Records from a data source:
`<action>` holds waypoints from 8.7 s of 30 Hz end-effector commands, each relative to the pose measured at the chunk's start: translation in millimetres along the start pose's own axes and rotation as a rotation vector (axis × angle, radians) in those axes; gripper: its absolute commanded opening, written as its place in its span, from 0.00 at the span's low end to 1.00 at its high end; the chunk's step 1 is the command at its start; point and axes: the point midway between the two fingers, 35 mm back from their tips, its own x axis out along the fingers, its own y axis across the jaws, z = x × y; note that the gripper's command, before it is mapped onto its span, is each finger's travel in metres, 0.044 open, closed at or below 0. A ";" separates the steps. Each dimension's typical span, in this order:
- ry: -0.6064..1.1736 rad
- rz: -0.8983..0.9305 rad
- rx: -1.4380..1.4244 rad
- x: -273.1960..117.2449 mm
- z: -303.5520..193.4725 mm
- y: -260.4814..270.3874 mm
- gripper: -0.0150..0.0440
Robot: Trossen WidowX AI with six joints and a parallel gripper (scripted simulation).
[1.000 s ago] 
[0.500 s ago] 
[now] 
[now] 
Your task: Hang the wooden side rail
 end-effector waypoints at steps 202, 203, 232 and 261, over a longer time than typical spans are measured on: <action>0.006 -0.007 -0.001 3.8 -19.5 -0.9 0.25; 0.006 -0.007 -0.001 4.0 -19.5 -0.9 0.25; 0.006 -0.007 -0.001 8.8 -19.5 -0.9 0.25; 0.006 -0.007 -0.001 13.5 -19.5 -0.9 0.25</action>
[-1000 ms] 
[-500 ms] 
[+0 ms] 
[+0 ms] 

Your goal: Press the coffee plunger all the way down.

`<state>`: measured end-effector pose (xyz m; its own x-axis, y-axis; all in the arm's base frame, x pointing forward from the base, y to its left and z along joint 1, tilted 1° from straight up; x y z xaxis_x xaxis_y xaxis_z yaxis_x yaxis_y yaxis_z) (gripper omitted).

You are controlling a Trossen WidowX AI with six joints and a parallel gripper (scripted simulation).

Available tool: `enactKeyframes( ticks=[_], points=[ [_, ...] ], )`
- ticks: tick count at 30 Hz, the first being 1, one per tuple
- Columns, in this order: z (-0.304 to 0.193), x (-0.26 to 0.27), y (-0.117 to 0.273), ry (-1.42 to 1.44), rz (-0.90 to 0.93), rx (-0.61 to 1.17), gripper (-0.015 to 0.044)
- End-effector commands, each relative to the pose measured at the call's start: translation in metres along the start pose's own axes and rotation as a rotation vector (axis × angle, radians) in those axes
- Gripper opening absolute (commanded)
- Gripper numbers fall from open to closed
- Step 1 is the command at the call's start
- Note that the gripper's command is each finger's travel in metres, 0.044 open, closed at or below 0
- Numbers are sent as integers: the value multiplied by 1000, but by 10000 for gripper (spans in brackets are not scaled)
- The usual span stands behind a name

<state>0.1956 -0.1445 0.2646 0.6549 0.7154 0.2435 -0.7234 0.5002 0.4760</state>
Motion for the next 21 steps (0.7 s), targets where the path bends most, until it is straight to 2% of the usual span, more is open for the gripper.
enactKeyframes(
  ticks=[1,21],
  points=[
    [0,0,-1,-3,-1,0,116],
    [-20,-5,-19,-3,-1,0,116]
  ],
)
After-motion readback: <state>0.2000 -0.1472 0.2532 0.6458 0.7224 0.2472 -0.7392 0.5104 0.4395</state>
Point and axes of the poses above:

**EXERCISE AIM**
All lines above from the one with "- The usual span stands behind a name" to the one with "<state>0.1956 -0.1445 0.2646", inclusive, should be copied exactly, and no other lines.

**RESPONSE**
- The usual span stands behind a name

<state>0.1956 -0.1445 0.2646 0.6549 0.7154 0.2435 -0.7234 0.5002 0.4760</state>

The given output is the complete response.